- Location: Lake County, Oregon, United States
- Coordinates: 42°34′57″N 119°48′01″W﻿ / ﻿42.58250°N 119.80028°W
- Basin countries: United States
- Managing agency: Bureau of Land Management
- Surface area: 3,634.7 acres (1,470.9 ha)
- Shore length^{1}: 13.3 miles (21 km)
- Surface elevation: 4,465 feet (1,361 m)

= Flagstaff Lake (Oregon) =

Lake in Lake County, Oregon, United States

Flagstaff Lake is one of a group of interconnected, alkaline, high-desert lakes known as the Warner Lakes in the Warner Valley of Lake County in the U.S. state of Oregon. Flagstaff Lake lies between Upper Campbell Lake to the north and Swamp Lake to the south, about 40 mi northeast of Lakeview. It has a surface area of about 3635 acre and a shoreline of about 13 mi.

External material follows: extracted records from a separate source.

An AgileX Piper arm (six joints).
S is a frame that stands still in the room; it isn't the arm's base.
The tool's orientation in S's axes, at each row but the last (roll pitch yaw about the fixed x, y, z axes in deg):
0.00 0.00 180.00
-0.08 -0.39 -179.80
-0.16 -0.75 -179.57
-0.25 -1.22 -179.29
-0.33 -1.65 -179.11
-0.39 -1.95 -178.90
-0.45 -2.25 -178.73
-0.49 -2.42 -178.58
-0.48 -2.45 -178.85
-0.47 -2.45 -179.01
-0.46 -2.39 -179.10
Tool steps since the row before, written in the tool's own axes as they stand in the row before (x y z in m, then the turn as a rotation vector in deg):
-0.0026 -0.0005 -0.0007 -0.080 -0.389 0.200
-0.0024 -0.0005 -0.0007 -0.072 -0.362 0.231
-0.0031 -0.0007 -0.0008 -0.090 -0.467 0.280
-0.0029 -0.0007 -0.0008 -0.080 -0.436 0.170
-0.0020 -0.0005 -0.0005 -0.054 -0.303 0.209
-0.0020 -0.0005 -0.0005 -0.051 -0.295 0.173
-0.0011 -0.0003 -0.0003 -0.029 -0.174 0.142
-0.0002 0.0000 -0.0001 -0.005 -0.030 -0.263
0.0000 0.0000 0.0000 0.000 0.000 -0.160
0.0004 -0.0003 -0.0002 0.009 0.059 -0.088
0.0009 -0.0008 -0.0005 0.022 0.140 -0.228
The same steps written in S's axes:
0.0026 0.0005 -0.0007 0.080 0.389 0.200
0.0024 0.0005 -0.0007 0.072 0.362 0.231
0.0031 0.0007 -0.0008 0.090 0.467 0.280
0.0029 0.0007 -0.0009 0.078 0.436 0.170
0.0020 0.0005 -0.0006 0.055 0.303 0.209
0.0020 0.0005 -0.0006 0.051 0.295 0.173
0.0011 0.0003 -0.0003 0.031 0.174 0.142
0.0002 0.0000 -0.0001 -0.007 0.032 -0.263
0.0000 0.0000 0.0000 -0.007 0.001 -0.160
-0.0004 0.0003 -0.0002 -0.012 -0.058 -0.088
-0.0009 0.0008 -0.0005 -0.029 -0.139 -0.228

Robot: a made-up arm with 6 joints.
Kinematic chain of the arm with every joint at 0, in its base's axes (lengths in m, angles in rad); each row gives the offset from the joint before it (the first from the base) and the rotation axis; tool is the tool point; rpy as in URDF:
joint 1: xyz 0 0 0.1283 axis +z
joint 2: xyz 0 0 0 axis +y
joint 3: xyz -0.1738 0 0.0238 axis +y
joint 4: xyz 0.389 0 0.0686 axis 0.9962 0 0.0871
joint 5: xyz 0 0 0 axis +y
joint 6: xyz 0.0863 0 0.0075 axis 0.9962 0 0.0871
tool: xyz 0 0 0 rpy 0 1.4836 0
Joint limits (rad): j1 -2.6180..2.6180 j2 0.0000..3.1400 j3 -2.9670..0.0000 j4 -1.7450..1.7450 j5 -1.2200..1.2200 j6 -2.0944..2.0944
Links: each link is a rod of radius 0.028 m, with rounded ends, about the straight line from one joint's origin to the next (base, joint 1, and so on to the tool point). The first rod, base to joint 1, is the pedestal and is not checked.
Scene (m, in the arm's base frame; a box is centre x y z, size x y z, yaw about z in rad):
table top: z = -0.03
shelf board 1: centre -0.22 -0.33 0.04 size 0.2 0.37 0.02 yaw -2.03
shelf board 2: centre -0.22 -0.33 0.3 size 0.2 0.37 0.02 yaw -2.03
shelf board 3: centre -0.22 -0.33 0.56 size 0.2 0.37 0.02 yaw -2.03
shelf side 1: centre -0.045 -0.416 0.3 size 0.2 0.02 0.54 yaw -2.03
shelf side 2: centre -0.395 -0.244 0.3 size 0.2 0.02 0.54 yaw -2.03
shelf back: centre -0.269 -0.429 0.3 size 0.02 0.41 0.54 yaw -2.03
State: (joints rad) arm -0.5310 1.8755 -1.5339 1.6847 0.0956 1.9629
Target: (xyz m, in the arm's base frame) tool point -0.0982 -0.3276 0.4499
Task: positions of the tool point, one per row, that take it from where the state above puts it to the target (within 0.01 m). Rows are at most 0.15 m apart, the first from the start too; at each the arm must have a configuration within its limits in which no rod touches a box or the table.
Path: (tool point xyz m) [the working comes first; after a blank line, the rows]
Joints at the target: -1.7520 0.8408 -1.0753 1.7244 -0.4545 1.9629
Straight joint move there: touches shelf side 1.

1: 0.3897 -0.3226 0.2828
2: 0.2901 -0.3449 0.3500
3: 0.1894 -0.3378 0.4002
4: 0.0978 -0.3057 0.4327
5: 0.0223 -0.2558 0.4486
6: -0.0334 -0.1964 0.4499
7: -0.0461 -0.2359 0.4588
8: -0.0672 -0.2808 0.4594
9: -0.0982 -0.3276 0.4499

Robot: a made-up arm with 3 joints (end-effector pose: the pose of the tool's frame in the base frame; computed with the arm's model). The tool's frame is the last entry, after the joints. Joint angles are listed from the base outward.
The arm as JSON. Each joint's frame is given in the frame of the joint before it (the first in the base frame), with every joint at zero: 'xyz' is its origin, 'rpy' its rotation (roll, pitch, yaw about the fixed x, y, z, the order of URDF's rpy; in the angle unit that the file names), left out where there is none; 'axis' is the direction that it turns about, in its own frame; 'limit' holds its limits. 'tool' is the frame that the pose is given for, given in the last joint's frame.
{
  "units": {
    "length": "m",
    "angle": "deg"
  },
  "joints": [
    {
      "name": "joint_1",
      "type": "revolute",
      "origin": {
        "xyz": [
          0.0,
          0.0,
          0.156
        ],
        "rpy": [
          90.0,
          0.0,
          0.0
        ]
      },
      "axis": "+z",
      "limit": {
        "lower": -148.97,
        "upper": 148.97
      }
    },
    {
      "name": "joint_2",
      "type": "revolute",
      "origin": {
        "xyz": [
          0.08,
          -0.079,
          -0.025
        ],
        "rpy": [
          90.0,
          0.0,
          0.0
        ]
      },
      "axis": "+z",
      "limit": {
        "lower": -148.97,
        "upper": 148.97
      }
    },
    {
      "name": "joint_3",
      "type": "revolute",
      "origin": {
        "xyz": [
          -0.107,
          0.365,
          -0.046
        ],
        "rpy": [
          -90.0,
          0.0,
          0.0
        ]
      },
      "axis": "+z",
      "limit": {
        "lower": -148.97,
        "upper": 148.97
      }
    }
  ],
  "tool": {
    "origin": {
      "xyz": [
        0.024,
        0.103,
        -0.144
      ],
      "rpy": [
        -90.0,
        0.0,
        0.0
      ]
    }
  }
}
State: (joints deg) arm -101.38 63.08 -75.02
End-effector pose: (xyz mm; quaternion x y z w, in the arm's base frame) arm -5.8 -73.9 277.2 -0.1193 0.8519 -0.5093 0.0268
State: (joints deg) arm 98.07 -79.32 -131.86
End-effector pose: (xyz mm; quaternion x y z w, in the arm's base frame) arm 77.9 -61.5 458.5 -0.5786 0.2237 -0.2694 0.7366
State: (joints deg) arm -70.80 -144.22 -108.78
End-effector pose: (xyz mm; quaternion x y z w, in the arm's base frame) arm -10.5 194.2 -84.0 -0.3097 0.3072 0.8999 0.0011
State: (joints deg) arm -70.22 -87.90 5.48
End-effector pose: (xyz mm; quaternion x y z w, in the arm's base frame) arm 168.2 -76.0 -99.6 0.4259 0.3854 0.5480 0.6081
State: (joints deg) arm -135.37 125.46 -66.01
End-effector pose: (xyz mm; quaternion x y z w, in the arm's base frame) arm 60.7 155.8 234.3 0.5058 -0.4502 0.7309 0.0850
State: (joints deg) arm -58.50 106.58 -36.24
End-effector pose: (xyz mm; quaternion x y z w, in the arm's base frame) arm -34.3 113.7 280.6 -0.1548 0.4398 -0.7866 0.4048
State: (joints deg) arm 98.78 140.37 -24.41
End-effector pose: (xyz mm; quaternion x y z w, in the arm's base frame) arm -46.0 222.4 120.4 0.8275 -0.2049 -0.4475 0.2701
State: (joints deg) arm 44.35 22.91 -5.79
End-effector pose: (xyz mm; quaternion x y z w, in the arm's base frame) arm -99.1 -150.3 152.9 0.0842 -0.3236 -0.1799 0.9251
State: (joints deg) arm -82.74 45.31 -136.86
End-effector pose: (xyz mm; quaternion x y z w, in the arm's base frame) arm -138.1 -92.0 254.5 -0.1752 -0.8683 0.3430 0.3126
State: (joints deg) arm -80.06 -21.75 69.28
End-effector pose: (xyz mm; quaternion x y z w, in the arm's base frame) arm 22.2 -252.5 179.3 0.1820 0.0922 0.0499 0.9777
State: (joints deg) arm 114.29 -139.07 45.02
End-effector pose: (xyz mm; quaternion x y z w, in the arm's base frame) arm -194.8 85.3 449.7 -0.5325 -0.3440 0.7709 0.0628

The Warner Lakes vary in depth and volume depending on the weather and have completely dried up at times. Fish populations also vary. During a drought from 1988 to 1992, when all of the lakes went dry, some fish survived by retreating into a 20 mi slough connected to the lakes. Historically, fish species in the lakes have included crappie, brown bullhead, largemouth bass, and redband trout.